I often have to scan Invoices with my Canon RS40 (highly recommended!) for bookkeeping reasons and I go crazy by renaming the files and figuring out what is what. I like to have my files sorted with a filename scheme YYYY-MM-DD-VENDOR, like 2024-02-24-Apple. That's why I wrote two Hazel Rules:
First rule is on the folder where the Scans are sent by Canon: it checks if Type is PDF and if the name matches the auto generated name by Canon.
Then I run first an OCR Script using ocrmypdf to use full text search via Mac's Spotlight:
- Code: Select all
eval "$(/opt/homebrew/bin/brew shellenv)"

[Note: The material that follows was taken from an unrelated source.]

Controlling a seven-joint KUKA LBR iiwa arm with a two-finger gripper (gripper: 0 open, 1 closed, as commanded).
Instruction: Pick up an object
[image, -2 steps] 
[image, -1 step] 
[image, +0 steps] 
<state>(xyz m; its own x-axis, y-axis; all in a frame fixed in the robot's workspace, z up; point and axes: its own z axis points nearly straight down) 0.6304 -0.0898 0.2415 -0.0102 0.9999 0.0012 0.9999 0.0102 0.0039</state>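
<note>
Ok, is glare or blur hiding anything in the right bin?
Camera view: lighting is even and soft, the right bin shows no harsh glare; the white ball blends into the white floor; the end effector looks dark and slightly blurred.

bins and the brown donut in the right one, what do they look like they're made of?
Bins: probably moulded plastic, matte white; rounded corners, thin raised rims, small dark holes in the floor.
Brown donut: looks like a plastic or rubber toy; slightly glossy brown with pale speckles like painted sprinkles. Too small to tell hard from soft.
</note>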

BASENAME=`basename -s .pdf "$1"`
ocrmypdf -v 1 -l deu+eng --output-type pdf --rotate-pages --continue-on-soft-render-error --redo-ocr "$1" "$1" >>/dev/null 2>&1 && exiftool -q -overwrite_original_in_place -all:all= $1 && say "OCR successful"
After that, my second script runs, which sends the invoice to AWS Textract using the AWS CLI:
https://gist.github.com/thomaswitt/c165 ... 71cef62a54
Before running the script, you have to create a profile "textract" (in ~/.aws/credentials).
Then the CLI takes the first page of the file via qpdf (textract can only handle a single PDF page when synchronous streaming data to AWS - which is fine for typical invoices), The JSON result gets parsed to JQ, the results get sorted by the most likely match for the receipt date (some ruby date parsing involved) and for the vendor name. Then the file is renamed accordingly. The result is spoken via "say", because I can stand besides my scanner and scan one invoice after another without looking at the screen.
Hope that helps somebody who had the same problems like I do.